Exercise instructions -> Lines from the one containing "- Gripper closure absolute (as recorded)" through the last line of the data are to be repeated word for word, both ends included.

Recorded data ->
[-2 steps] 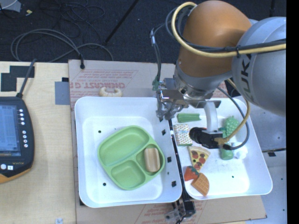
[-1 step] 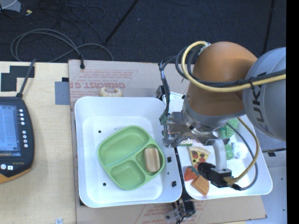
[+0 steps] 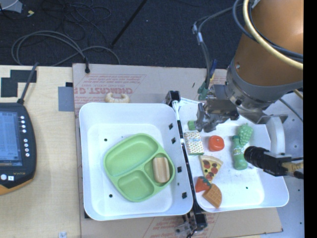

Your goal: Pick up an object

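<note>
Camera view, pincer: the dark two-finger gripper [image 3: 207,128] hangs over the upper left corner of the right white bin [image 3: 257,195]; whether it is spread or pressed together I cannot tell, and nothing shows pinched in it.
Nearest things: a small pale printed carton [image 3: 193,143] lies just below the gripper; a round orange-red plastic tomato [image 3: 216,143] sits just beside the carton, to its right.
Likely target: the tomato or the carton, judged by closeness alone.
Handling: the tomato looks light, hard and smooth; it may roll or squirt out, so closing across its widest middle seems best; the carton looks light and flat-sided; its two long faces offer a steadier hold.
Farther out: a toy pizza slice [image 3: 210,166] below; a brown waffle piece [image 3: 213,196] near the front edge; a knobbly green toy vegetable [image 3: 240,148] to the right.
Left white bin [image 3: 94,128]: a green divided plastic tray [image 3: 130,157] holding a tan bread roll [image 3: 160,168]; well apart from the gripper.
</note>
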Robot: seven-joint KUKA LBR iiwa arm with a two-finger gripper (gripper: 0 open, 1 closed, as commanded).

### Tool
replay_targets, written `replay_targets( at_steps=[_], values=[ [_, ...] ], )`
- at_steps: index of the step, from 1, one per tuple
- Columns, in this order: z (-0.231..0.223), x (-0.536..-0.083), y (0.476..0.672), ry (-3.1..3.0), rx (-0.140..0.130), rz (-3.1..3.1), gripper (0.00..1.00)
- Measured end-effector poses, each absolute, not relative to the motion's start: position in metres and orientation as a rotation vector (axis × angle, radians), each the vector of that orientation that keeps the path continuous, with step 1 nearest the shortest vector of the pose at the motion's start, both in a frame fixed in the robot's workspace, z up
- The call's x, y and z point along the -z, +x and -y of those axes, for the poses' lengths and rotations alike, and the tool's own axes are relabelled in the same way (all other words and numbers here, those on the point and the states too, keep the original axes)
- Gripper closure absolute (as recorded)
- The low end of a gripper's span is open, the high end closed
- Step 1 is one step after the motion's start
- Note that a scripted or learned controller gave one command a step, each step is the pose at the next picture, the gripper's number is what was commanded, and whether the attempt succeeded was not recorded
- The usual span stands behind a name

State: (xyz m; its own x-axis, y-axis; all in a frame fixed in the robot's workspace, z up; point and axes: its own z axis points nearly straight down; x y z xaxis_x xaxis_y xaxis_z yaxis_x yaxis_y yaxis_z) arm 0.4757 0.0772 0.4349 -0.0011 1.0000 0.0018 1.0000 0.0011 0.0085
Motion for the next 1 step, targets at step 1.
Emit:
replay_targets(
  at_steps=[1],
  values=[
    [-0.079,-0.4375,0.4762,2.217,0.008,-2.229,1.0]
  ],
)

Answer area ->
- Gripper closure absolute (as recorded)
- The low end of a gripper's span is open, the high end closed
- Step 1 is one step after the motion's start
- Note that a scripted or learned controller gave one command a step, each step is the pose at the next picture, the gripper's number is what was commanded, and whether the attempt succeeded was not recorded
- The usual span stands behind a name

State: (xyz m; its own x-axis, y-axis; all in a frame fixed in the robot's workspace, z up; point and axes: its own z axis points nearly straight down; x y z xaxis_x xaxis_y xaxis_z yaxis_x yaxis_y yaxis_z) arm 0.4757 0.0772 0.4349 -0.0011 1.0000 0.0018 1.0000 0.0011 0.0085
Motion for the next 1 step, targets at step 1.
Emit:
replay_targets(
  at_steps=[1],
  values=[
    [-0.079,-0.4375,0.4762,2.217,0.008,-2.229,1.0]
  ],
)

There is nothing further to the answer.